** Task goal **
Would you please transcribe the listing exactly, with no images?

=-=-=-=-=

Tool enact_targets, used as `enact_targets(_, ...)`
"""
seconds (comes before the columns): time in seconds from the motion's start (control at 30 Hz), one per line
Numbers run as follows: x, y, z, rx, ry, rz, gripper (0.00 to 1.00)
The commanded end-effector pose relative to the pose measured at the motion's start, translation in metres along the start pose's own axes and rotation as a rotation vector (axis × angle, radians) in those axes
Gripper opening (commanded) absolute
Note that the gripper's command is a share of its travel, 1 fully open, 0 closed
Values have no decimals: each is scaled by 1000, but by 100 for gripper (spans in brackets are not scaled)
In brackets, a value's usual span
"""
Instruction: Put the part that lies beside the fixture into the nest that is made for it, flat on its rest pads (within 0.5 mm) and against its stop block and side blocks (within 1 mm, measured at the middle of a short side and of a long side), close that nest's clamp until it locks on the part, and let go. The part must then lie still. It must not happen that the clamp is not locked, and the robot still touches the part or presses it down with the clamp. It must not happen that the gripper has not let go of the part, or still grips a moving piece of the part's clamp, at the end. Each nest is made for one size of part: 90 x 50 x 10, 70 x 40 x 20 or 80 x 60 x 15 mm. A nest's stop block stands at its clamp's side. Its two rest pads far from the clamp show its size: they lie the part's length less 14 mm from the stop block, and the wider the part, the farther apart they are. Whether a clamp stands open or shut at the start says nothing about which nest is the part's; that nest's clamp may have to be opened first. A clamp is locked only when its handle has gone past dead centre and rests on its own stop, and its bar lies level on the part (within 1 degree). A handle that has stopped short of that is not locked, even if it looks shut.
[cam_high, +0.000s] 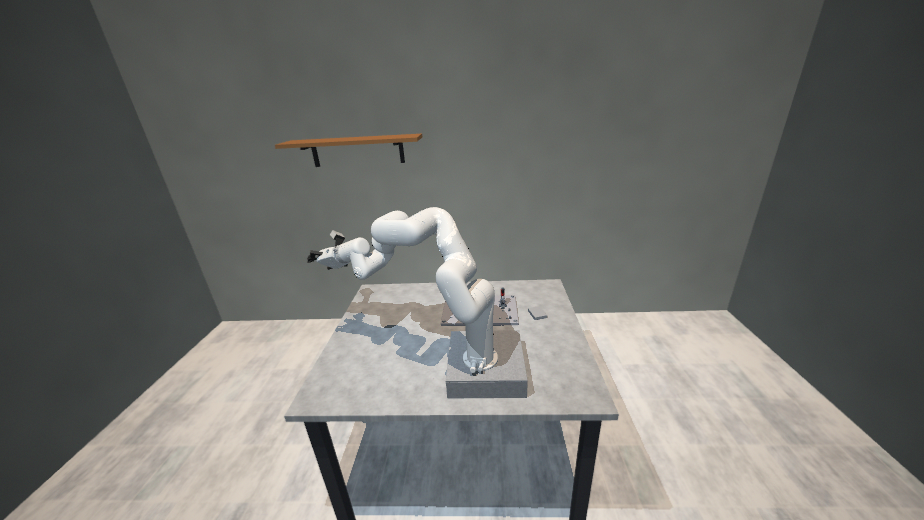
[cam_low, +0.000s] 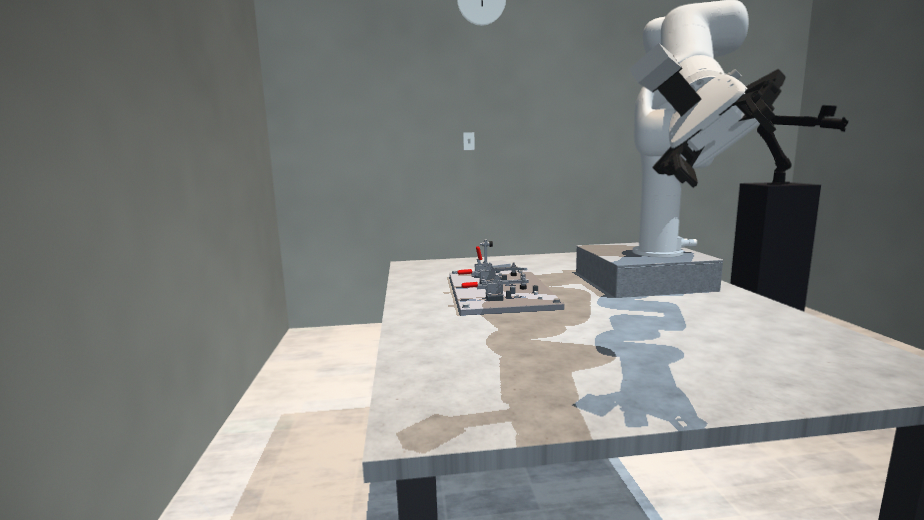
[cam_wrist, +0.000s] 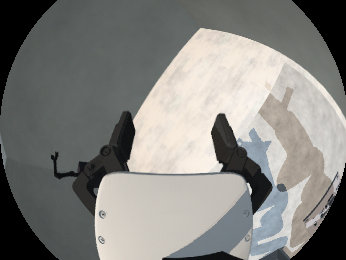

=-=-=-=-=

** Answer section **
Tool enact_targets, used as `enact_targets(_, ...)`
"""
seconds (comes before the columns): time in seconds from the motion's start (control at 30 Hz), one per line
Numbers run as follows: x, y, z, rx, ry, rz, gripper (0.00 to 1.00)
The commanded end-effector pose relative to the pose measured at the motion's start, translation in metres along the start pose's own axes and rotation as a rotation vector (axis × angle, radians) in those axes
Gripper opening (commanded) absolute
Note that the gripper's command is a share of its travel, 1 fully open, 0 closed
Values have no decimals: each is scaled by 1000, but by 100 for gripper (spans in brackets are not scaled)
In brackets, a value's usual span
"""
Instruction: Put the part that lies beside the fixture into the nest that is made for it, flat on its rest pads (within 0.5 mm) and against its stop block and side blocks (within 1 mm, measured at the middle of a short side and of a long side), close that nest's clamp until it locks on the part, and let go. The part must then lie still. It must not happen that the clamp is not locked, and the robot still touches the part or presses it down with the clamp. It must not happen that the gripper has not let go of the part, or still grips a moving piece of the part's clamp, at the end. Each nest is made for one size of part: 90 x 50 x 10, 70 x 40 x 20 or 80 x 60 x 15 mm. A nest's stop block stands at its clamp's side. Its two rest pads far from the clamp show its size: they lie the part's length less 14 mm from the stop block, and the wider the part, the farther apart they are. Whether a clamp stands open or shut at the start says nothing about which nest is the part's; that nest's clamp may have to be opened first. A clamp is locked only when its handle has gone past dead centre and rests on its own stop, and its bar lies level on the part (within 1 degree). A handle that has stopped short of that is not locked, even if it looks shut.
[cam_high, +0.000s] 
[cam_low, +0.000s] 
[cam_wrist, +0.000s] 

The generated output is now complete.